The publication of this article was inspired by the book by Michael Morys-Twarowski entitled “Polskie Imperium. All countries conquered by the Republic of Poland ”. Click to buy it 30% off!

If someone associates zombies with cannibals, the Caribbean fits these associations perfectly. It is true that the word "zombie" itself does not come from here, but from Africa. It came to the Caribbean islands with slaves, their superstitions and magic-poisoning practices. Robinson would also have to deal with Black Continent magic in Tobago . The first shipment of live goods came to this island in 1654. The Curlanders imported slaves from their African colony:The Gambia. Blood, sweat, tears and fear - these were the real realities of Robinson's "paradise" island.

Zombie cucumber

Slave revolts and escapes, fights with Caribbean tribes, magic and cannibalism ... these are the perfect conditions for the hatching of faith in zombies. We can imagine Robinson hiding in the fort with the Courland settlers, chopping muskets into a crowd of Indians and Africans storming the stockade - bloodthirsty, drug-induced and superstitious. Looking like ghosts, the walking dead .

Datura Dziedzierzawa. Can this inconspicuous plant turn people into obedient zombies? Caribbean shamans had no doubts about it (photo Nova, license CC BY 3.0).

Yet Robinson might have been dealing with completely different zombies. And quite real!
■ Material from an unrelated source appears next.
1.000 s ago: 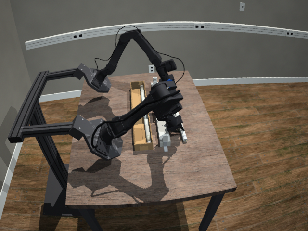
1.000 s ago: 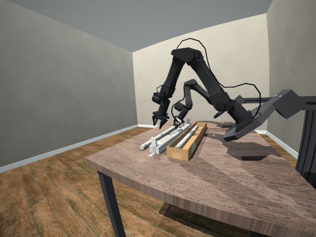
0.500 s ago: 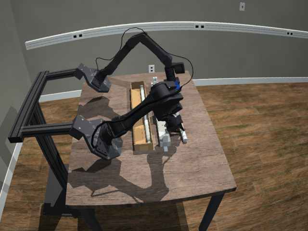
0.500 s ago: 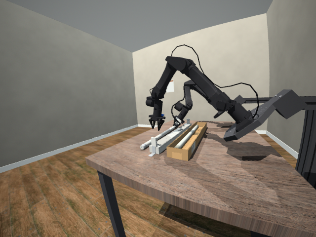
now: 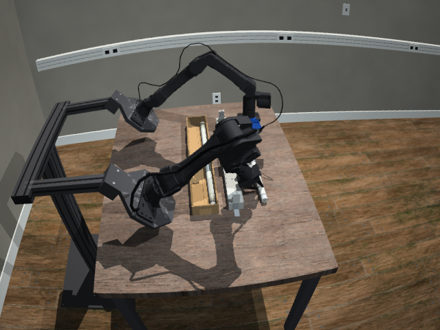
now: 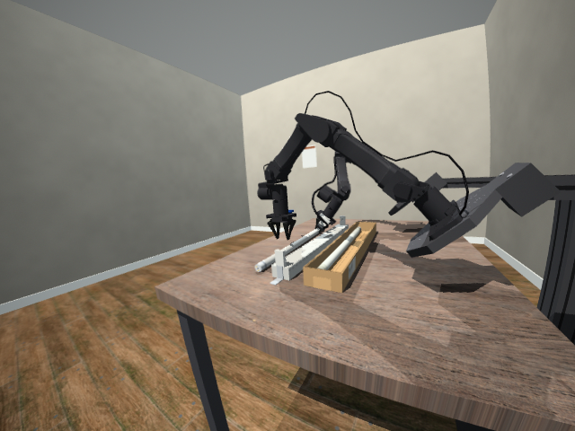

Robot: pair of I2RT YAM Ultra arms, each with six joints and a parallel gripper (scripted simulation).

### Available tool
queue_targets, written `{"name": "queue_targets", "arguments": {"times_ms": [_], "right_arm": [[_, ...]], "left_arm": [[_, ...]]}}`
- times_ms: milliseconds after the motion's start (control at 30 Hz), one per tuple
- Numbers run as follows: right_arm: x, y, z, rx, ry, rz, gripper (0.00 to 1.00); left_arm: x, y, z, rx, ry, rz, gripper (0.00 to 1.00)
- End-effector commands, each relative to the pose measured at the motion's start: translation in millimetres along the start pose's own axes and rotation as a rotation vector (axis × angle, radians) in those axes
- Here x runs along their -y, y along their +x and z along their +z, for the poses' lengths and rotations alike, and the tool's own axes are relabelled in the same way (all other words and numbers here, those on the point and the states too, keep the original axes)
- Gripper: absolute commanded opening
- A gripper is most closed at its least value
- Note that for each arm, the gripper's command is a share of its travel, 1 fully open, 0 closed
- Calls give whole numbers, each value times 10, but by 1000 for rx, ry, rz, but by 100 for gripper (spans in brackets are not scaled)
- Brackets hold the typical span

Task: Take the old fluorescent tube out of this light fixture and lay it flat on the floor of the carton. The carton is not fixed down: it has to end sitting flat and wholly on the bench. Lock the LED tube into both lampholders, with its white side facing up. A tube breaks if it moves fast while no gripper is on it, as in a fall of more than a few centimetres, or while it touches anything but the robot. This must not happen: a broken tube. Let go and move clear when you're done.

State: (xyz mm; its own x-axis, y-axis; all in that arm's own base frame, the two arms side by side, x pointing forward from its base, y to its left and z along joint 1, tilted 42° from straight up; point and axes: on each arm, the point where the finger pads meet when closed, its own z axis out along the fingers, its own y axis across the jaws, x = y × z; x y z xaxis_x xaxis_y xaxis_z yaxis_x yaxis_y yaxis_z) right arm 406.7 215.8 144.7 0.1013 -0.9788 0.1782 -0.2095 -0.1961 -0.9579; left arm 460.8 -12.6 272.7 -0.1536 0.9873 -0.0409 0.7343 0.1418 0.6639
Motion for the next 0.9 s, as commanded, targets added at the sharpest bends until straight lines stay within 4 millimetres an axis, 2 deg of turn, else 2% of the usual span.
{"name": "queue_targets", "arguments": {"times_ms": [0, 133, 167, 200, 267, 400, 467, 533, 733, 833, 867], "right_arm": [[169, -64, -43, 22, 44, 32, 11], [169, -64, -43, 22, 44, 32, 11], [169, -64, -43, 22, 44, 32, 11], [169, -64, -43, 22, 44, 32, 11], [169, -64, -43, 22, 44, 32, 11], [169, -64, -43, 22, 44, 32, 11], [169, -64, -43, 22, 44, 32, 11], [169, -64, -43, 22, 44, 32, 11], [169, -64, -43, 22, 44, 32, 11], [169, -64, -43, 22, 44, 32, 11], [169, -64, -43, 22, 44, 32, 11]], "left_arm": [[89, 20, -52, 16, 106, -20, 49], [224, 45, -103, 26, 246, -37, 49], [100, -36, -126, 37, 173, -10, 49], [30, 37, -38, 23, 153, -16, 49], [94, 80, 5, 14, 200, -43, 49], [151, 72, -37, 21, 244, -47, 49], [31, -36, -217, 44, 177, -7, 49], [-103, -12, -226, 41, 119, -14, 49], [-144, 92, -238, 28, 107, -34, 49], [-139, 25, -263, 38, 106, -23, 49], [-68, 90, -73, 26, 123, -33, 49]]}}
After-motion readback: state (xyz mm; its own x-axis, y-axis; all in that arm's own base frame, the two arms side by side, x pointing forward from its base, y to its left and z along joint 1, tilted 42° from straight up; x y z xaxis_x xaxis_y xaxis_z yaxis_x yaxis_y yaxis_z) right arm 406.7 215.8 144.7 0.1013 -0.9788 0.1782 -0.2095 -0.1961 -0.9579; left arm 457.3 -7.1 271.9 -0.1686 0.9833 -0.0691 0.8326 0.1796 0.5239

According to researchers of Afro-Caribbean traditions, the key to understanding the belief in the "living dead" present there is the belief that local shamans know preparations that can deprive people of will, initiative and memory . So that they can do whatever they want with them later.
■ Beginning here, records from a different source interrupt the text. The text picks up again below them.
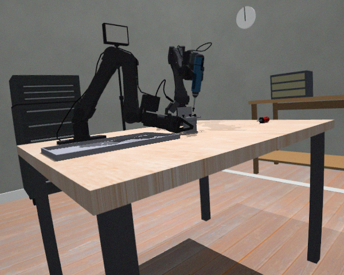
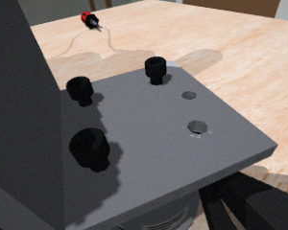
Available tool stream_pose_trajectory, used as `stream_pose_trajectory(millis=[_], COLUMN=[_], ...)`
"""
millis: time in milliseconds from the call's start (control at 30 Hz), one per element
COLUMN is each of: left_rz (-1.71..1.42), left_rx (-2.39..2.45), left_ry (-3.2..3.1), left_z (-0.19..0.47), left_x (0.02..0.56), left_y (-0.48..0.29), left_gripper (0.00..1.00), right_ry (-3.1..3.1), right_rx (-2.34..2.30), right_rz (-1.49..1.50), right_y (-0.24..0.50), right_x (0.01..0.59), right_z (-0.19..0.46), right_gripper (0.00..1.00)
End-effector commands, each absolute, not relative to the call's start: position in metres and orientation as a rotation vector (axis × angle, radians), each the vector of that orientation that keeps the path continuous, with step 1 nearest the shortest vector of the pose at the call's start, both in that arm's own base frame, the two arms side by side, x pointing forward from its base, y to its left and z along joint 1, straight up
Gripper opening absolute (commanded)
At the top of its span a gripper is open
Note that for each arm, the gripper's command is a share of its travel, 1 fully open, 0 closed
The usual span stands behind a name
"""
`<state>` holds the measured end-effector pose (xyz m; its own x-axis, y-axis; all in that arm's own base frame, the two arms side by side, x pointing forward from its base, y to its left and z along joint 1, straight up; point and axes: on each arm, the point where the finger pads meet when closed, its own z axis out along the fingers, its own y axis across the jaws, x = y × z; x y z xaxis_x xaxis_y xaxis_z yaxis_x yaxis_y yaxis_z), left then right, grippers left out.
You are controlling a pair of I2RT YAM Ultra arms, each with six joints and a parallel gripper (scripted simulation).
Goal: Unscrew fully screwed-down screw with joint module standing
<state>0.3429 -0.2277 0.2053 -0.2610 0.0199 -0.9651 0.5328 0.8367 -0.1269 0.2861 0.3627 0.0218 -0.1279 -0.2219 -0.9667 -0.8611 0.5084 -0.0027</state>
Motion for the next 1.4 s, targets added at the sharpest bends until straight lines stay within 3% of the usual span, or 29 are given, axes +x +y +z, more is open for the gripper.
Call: stream_pose_trajectory(millis=[0, 200, 567, 767, 1133, 1367], left_rz=[-0.530, -0.545, -0.492, -0.509, -0.453, -0.466], left_rx=[0.351, 0.336, 0.223, 0.211, 0.073, 0.047], left_ry=[1.747, 1.698, 1.894, 1.844, 2.030, 1.989], left_z=[0.232, 0.251, 0.209, 0.228, 0.187, 0.205], left_x=[0.361, 0.359, 0.384, 0.383, 0.401, 0.403], left_y=[-0.223, -0.222, -0.194, -0.193, -0.162, -0.157], left_gripper=[0.42, 0.42, 0.42, 0.42, 0.42, 0.42], right_ry=[1.643, 1.643, 1.643, 1.643, 1.643, 1.643], right_rx=[-0.935, -0.935, -0.935, -0.935, -0.935, -0.935], right_rz=[0.720, 0.720, 0.720, 0.720, 0.720, 0.720], right_y=[0.364, 0.364, 0.364, 0.364, 0.364, 0.364], right_x=[0.287, 0.287, 0.287, 0.287, 0.287, 0.287], right_z=[0.024, 0.024, 0.024, 0.024, 0.024, 0.024], right_gripper=[0.59, 0.59, 0.59, 0.59, 0.59, 0.59])
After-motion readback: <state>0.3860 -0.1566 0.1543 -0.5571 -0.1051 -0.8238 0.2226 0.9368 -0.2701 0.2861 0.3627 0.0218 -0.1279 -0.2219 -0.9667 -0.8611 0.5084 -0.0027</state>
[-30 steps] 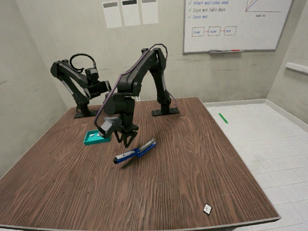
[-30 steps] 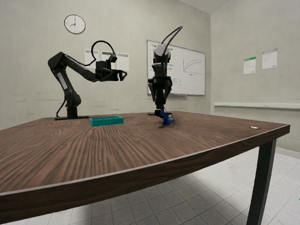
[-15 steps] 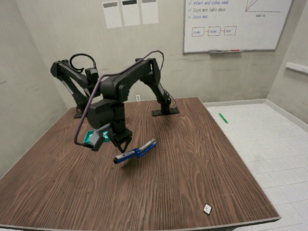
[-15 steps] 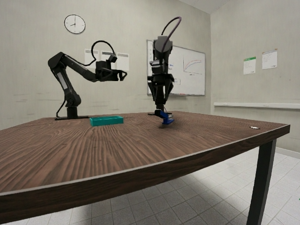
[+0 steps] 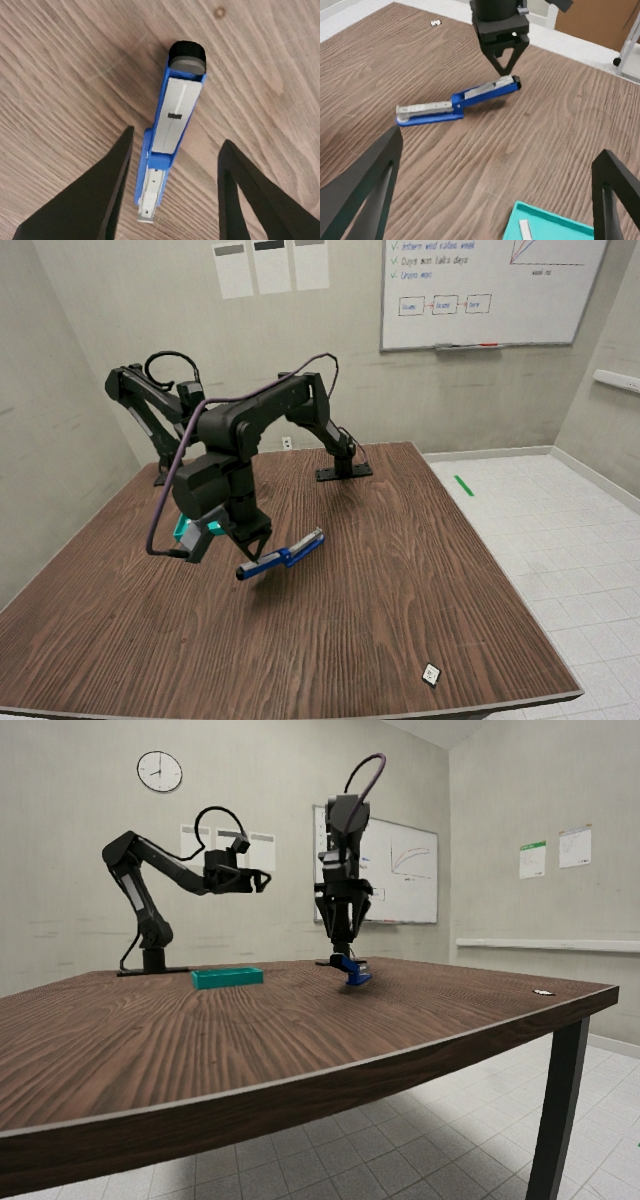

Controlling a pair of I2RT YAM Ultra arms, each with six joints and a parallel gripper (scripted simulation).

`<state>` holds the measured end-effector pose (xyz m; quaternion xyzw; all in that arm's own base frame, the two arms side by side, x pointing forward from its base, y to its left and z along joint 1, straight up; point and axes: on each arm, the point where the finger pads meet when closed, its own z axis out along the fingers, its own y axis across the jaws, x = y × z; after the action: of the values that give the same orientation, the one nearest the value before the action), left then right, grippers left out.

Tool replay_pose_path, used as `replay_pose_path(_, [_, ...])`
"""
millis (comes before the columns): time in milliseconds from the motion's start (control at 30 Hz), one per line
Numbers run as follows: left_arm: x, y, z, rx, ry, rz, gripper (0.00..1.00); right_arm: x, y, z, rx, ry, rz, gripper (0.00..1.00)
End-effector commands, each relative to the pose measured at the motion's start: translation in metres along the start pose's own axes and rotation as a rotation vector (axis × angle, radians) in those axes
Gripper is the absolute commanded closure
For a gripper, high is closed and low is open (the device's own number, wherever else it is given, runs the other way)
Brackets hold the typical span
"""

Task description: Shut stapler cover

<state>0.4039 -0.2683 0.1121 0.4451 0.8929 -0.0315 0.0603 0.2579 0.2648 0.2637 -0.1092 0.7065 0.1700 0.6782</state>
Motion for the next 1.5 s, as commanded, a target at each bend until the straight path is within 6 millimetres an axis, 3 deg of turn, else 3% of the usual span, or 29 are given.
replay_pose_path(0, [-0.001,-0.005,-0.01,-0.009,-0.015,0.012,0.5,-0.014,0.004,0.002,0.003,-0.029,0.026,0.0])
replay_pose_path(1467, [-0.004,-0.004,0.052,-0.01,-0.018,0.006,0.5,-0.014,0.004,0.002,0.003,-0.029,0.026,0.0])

Indian or African sorcerers may have tried to bombard Tobago ... white settlers. Or at least use one of the preparations needed for zombification to reduce Europeans to the role of useless puppets. It would be enough for them to apply to them with their food a plant that has spread from Mexico to North America and the Caribbean, and is also known in Africa and Europe. It is Datura stramonium ( datura stramonium ), known as the "zombie cucumber" .

Helpless Musketeers

The soldiers put down their muskets. They are no longer themselves. Their faces twist in bizarre grimaces, grinning, hiding in corners or fooling around. Some are so dull that they sit in their own excrement doing nothing of it . This was the behavior of the British soldiers poisoned with Datura, who were supposed to put down the so-called Bacon rebellion in the North American colonies in 1676.

Courland soldiers in Tobago would be likewise useless after the "zombie cucumber". Helpless and harmless. Also for his companion Robinson. He would not have to shoot their heads off, because they would not threaten him in any way and they would not infect him with anything terrible. It would have been enough for him to wait a few days for the Kurlanders to be high and return to the real world.
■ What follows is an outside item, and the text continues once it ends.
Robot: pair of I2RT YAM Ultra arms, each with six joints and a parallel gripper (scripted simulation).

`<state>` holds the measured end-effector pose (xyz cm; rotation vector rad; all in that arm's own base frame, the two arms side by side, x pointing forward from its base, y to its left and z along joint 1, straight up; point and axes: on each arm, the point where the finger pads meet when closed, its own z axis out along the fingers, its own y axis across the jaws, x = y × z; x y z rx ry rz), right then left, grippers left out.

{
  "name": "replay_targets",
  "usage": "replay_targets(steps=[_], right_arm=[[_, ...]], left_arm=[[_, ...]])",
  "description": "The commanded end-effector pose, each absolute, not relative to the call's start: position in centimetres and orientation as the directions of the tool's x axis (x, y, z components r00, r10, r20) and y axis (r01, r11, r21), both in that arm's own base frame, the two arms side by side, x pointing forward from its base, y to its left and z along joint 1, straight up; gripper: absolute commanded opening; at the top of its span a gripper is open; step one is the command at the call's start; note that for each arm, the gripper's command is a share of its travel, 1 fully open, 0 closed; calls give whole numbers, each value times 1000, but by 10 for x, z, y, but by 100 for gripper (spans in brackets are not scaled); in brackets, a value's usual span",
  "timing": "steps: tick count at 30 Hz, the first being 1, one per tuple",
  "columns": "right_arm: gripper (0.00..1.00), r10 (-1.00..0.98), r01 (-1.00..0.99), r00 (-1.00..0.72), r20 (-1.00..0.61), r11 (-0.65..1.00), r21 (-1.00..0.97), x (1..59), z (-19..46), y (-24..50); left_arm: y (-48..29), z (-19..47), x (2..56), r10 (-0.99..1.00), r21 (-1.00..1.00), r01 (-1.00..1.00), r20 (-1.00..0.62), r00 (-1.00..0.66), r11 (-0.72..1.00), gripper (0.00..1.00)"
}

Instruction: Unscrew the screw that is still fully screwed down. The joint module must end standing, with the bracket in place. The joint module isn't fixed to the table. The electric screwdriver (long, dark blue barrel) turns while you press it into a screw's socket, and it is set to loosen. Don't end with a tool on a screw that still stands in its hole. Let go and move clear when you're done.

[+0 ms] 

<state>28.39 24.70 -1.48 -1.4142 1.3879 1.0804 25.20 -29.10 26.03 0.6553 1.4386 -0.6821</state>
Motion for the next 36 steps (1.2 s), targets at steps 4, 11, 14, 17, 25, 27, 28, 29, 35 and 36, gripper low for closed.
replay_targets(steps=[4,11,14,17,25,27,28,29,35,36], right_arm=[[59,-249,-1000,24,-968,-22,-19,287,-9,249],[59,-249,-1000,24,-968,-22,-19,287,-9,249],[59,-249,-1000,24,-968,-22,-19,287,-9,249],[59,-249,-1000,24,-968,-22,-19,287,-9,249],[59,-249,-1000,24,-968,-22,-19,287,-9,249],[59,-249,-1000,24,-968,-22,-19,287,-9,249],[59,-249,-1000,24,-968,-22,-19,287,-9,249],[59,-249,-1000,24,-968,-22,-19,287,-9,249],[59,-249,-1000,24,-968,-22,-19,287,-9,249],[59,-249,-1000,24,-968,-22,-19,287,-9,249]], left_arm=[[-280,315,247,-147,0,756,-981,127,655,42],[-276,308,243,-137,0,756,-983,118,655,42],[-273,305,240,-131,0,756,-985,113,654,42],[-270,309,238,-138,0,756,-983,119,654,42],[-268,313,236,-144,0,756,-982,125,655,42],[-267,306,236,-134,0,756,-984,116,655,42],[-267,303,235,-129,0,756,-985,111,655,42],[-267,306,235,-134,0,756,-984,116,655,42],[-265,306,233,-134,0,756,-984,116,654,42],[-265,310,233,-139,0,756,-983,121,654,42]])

Who would have thought that British soldiers were also turned into "zombies" during the first colonial revolution in North America ... Jamestown burning in the picture (source:public domain).

At most, he would force some of his friends Ketling, Zagbao, and Kettler to bathe in order to prevent an epidemic from breaking out in the colony. It's more comedy than horror! Well, unless in the meantime the Caribbean would have developed an appetite for human sacrifice. After the "zombie cucumber", none of the intoxicated settlers would even squeal if they had gone under the knife ...

But Courland, without such slaughter, withdrew from Tobago. Disputes over the island with colonial powers from Europe, skirmishes with the Indians, distance and limited resources - these problems were too many for the principality from the Baltic Sea. That is why almost no one associates Robinson with the Courland ("Polish") Tobago. It's faster with zombies - at the end of 2014, Ivan Fanta's book "Robinson Crusoe on Zombie Island" was released, which transforms Defoe's classic novel into a grotesque with hordes of living dead bodies in the background.